• _TASK DETAILS_
What is needed is an exact transcription of every entry below.

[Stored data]
○ ○ ○ ○
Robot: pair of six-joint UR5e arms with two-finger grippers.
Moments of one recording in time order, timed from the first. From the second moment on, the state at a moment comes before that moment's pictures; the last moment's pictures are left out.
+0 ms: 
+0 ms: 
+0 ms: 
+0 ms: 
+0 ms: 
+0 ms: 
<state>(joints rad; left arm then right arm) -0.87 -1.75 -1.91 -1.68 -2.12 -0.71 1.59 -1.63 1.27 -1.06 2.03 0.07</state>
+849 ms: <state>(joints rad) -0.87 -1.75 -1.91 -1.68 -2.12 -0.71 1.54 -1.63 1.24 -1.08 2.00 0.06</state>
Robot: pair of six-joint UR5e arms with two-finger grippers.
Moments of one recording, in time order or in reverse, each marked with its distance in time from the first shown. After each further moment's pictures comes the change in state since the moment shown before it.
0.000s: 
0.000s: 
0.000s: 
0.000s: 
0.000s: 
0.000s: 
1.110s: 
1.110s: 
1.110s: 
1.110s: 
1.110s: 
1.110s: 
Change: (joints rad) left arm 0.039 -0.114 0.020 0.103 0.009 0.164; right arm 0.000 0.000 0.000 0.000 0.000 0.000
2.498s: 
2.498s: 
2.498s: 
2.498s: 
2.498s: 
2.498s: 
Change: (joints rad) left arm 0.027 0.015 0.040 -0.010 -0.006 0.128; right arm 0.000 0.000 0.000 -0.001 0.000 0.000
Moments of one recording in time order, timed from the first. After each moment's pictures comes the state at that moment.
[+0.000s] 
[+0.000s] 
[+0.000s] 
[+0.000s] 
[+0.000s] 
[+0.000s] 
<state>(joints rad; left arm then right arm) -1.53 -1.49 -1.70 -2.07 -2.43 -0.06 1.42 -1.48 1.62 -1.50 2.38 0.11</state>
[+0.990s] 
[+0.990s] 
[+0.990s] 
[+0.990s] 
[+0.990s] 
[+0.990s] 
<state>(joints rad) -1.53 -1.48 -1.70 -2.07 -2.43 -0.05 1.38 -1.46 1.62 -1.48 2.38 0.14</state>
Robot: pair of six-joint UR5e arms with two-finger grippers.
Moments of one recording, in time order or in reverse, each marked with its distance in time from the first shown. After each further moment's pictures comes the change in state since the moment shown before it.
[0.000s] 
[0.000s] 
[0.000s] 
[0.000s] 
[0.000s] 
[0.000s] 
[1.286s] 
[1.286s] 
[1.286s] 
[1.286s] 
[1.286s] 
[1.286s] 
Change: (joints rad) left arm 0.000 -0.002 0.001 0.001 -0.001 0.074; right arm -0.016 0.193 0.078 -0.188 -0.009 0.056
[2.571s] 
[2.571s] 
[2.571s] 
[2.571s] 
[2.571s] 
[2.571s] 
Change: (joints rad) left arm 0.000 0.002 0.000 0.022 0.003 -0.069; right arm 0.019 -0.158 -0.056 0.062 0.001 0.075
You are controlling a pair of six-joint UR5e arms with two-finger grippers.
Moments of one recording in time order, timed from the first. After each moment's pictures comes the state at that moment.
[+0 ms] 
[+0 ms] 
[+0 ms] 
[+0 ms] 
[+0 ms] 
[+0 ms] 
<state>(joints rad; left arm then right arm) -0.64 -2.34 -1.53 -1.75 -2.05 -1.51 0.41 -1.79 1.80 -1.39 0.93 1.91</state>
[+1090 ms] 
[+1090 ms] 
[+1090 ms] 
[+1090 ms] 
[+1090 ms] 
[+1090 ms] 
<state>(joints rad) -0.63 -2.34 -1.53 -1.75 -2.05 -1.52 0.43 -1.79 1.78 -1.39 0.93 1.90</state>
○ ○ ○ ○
• _RESULT BELOW_
Robot: pair of six-joint UR5e arms with two-finger grippers.
Moments of one recording in time order, timed from the first. From the second moment on, the state at a moment comes before that moment's pictures; the last moment's pictures are left out.
+0 ms: 
+0 ms: 
+0 ms: 
+0 ms: 
+0 ms: 
+0 ms: 
<state>(joints rad; left arm then right arm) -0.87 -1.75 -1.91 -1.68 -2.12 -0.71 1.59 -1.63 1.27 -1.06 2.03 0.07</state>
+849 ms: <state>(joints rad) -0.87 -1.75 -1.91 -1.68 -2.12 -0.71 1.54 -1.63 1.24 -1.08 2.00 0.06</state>
Robot: pair of six-joint UR5e arms with two-finger grippers.
Moments of one recording, in time order or in reverse, each marked with its distance in time from the first shown. After each further moment's pictures comes the change in state since the moment shown before it.
0.000s: 
0.000s: 
0.000s: 
0.000s: 
0.000s: 
0.000s: 
1.110s: 
1.110s: 
1.110s: 
1.110s: 
1.110s: 
1.110s: 
Change: (joints rad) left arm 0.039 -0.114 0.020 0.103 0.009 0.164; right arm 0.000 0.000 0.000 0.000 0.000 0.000
2.498s: 
2.498s: 
2.498s: 
2.498s: 
2.498s: 
2.498s: 
Change: (joints rad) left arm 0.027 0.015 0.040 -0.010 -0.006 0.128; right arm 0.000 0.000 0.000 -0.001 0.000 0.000
Moments of one recording in time order, timed from the first. After each moment's pictures comes the state at that moment.
[+0.000s] 
[+0.000s] 
[+0.000s] 
[+0.000s] 
[+0.000s] 
[+0.000s] 
<state>(joints rad; left arm then right arm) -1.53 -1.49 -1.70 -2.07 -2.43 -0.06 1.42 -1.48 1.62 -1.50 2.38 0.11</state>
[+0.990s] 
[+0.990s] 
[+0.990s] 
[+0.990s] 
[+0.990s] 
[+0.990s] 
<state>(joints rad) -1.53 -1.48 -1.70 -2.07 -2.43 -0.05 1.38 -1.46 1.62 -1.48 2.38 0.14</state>
Robot: pair of six-joint UR5e arms with two-finger grippers.
Moments of one recording, in time order or in reverse, each marked with its distance in time from the first shown. After each further moment's pictures comes the change in state since the moment shown before it.
[0.000s] 
[0.000s] 
[0.000s] 
[0.000s] 
[0.000s] 
[0.000s] 
[1.286s] 
[1.286s] 
[1.286s] 
[1.286s] 
[1.286s] 
[1.286s] 
Change: (joints rad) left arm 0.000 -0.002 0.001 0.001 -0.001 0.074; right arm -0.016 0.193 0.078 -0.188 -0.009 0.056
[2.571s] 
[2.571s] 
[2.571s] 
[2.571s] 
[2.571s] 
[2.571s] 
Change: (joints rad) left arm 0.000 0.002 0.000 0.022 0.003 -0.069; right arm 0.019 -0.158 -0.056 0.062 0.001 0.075
You are controlling a pair of six-joint UR5e arms with two-finger grippers.
Moments of one recording in time order, timed from the first. After each moment's pictures comes the state at that moment.
[+0 ms] 
[+0 ms] 
[+0 ms] 
[+0 ms] 
[+0 ms] 
[+0 ms] 
<state>(joints rad; left arm then right arm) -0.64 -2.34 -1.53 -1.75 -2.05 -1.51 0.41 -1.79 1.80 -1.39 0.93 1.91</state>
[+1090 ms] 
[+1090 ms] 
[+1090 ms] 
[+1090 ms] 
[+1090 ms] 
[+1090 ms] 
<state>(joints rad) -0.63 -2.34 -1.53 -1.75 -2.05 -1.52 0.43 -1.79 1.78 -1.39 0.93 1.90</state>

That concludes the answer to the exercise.